An LLC with only one member (owner) is a “single-member LLC”. The owner of a single-member LLC has personal liability protection, unlike the sole proprietor. This means that in most cases their personal assets will not be at risk if the business is sued. Note, you lose this protection in certain situations such as fraud, personal guarantees, and wrongdoing.
Single-Member LLCs pay taxes similar to the sole proprietor. The profits/losses roll up to the individual owner’s tax return and the individual pays taxes on that income. Like the sole proprietor, the owner of a single-member LLC is subject to self-employment tax.
A C Corporation (C Corp) is the most complex entity type, and is not often right for most small businesses. The main benefit of the C Corporation is that it offers personal asset protection, much like the LLC. Unlike an LLC, a C Corp pays its own taxes, while its owners pay tax on their distributions from the company. This is why we refer to C Corps as being subject to “double taxation.”
C Corps have benefits – additional tax deductions, a lower starting tax rate and the ability to issue stock to attract investors. However, the complexity and cost of having a C Corp often doesn’t make sense. Plus, corporations that mainly provide services are limited so its owners are not able to lower tax on what is essentially their salaries.
The last entity type to consider is an S Corporation (S Corp). An S Corp is technically only a “tax” entity – it is NOT a separate legal entity type. A C Corp or an LLC can become an S Corp for tax purposes after it makes an election with the IRS.
The biggest benefit to an S corp is the tax benefit. Like an LLC, all of the S corp’s profits and losses pass through to its shareholders (you!) to pick up on your individual tax returns. With the exception of certain built-in gains and passive income, the S corp doesn’t pay any tax at the entity level, so unlike a C corp, it’s not subject to double taxation. After paying yourself a “reasonable salary,” all profits you distribute from the S corp are not subject to self-employment tax, like they would be if you were a sole proprietor or an LLC. Therefore, if you are making enough money to pay yourself and then some, an S corp could offer a nice tax savings.
The downside to an S Corp is the limits on who can own an S Corp. Unlike with C Corps and LLCs, S Corp owners must be legal residents of the U.S. Additionally, an S Corp cannot have more than 100 shareholders, and they must be individuals (not other corporations). Lastly, because the S Corp offers tax benefits, its actions are often under closer scrutiny by the IRS. Failing to file correctly or any other tax misstep could jeopardize the S Corp status.

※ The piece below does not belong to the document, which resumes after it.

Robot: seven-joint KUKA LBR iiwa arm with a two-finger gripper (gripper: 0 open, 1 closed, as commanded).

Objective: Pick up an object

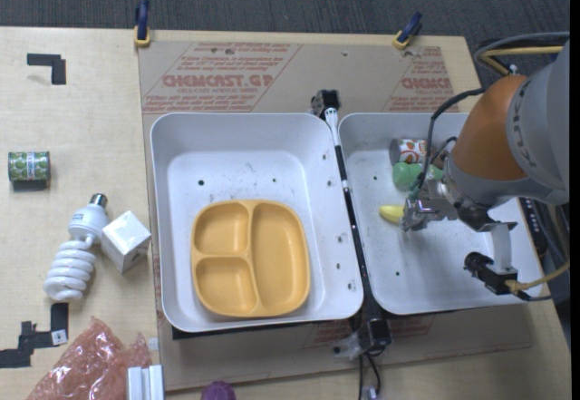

Note that if you want to get S corp status, you must file a form with the IRS no more than 2 months and 15 days after the beginning of the tax year in which you want the election to take effect. More details on filing for S corp status can be found here.
Which Entity to Choose?
Ultimately, you should consult with your attorney and Certified Public Accountant (CPA) before choosing an entity type. But if you’re thinking – I don’t have an attorney? I can’t afford a CPA! I get it. In making your decision, consider these factors:
- Is this a hobby or a business you are taking seriously?
- What is your risk of being sued? Remember, you can be sued for all sorts of things, from failing to pay to someone slipping and falling.
- Are you prepared and able to pay the ongoing costs of maintaining an LLC or C Corp? Consider the additional tax and/or legal compliance those entity types require.
- How comfortable are you taking the risk of losing your personal assets to save on administrative costs and burden?